**Task to complete**
Without the pictures, repeat all of the data exactly as it appears below.

**Source data**
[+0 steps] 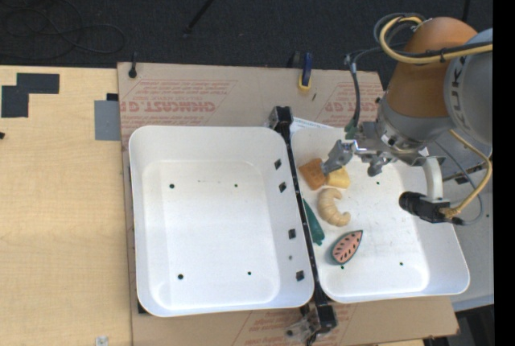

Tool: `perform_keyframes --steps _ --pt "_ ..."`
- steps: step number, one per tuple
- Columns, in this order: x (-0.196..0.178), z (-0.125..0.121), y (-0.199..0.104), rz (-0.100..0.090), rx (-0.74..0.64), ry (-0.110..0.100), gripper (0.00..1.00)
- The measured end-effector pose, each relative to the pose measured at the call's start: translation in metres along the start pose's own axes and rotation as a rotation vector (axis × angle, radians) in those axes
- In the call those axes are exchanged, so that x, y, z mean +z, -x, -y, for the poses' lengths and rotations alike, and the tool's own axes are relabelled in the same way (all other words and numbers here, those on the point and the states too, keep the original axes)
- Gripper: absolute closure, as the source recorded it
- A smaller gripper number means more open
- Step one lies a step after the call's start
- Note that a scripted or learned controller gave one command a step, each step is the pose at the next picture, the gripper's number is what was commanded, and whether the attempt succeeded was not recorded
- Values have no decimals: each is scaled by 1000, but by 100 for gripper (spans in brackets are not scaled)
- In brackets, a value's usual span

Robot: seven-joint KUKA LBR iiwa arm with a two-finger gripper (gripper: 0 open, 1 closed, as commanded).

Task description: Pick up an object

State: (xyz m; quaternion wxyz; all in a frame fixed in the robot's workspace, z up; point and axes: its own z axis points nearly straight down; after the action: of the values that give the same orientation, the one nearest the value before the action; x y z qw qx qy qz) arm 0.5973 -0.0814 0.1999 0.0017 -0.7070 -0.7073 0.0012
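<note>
End effector (358, 159) hangs spread wide, holding nothing, over the right bin (438, 276) beside the yellow block (339, 179). The orange block (312, 173) and croissant (333, 206) crowd it, so a finger could nudge them and miss.

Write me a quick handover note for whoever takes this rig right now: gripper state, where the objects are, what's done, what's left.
Gripper: over the right bin, low, near its upper left; whether it is open or shut cannot be told, and nothing is seen held.
Objects, all in the right bin's left part: orange block, yellow block beside it under the gripper, croissant below them, watermelon slice lower still, green piece against the divider.
Left bin: beside it.
Done: arm is at the pile.
Left: grasp one object and lift it.
</note>
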Motion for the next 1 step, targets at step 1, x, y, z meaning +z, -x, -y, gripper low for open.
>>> perform_keyframes --steps 1 --pt "95 36 29 -1 3 -9 0"
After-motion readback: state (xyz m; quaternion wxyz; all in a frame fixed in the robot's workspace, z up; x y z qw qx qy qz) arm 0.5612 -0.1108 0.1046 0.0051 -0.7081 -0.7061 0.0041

**Your solution**
[+0 steps] 

Tool: `perform_keyframes --steps _ --pt "_ ..."`
- steps: step number, one per tuple
- Columns, in this order: x (-0.196..0.178), z (-0.125..0.121), y (-0.199..0.104), rz (-0.100..0.090), rx (-0.74..0.64), ry (-0.110..0.100), gripper (0.00..1.00)
- The measured end-effector pose, each relative to the pose measured at the call's start: translation in metres along the start pose's own axes and rotation as a rotation vector (axis × angle, radians) in those axes
- In the call those axes are exchanged, so that x, y, z mean +z, -x, -y, for the poses' lengths and rotations alike, and the tool's own axes are relabelled in the same way (all other words and numbers here, those on the point and the states too, keep the original axes)
- Gripper: absolute closure, as the source recorded it
- A smaller gripper number means more open
- Step one lies a step after the call's start
- Note that a scripted or learned controller gave one command a step, each step is the pose at the next picture, the gripper's number is what was commanded, and whether the attempt succeeded was not recorded
- Values have no decimals: each is scaled by 1000, but by 100 for gripper (spans in brackets are not scaled)
- In brackets, a value's usual span

Robot: seven-joint KUKA LBR iiwa arm with a two-finger gripper (gripper: 0 open, 1 closed, as commanded).

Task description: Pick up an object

State: (xyz m; quaternion wxyz; all in a frame fixed in the robot's workspace, z up; point and axes: its own z axis points nearly straight down; after the action: of the values that give the same orientation, the one nearest the value before the action; x y z qw qx qy qz) arm 0.5973 -0.0814 0.1999 0.0017 -0.7070 -0.7073 0.0012
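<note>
End effector (358, 159) hangs spread wide, holding nothing, over the right bin (438, 276) beside the yellow block (339, 179). The orange block (312, 173) and croissant (333, 206) crowd it, so a finger could nudge them and miss.

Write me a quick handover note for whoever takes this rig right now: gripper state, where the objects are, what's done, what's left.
Gripper: over the right bin, low, near its upper left; whether it is open or shut cannot be told, and nothing is seen held.
Objects, all in the right bin's left part: orange block, yellow block beside it under the gripper, croissant below them, watermelon slice lower still, green piece against the divider.
Left bin: beside it.
Done: arm is at the pile.
Left: grasp one object and lift it.
</note>
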Motion for the next 1 step, targets at step 1, x, y, z meaning +z, -x, -y, gripper low for open.
>>> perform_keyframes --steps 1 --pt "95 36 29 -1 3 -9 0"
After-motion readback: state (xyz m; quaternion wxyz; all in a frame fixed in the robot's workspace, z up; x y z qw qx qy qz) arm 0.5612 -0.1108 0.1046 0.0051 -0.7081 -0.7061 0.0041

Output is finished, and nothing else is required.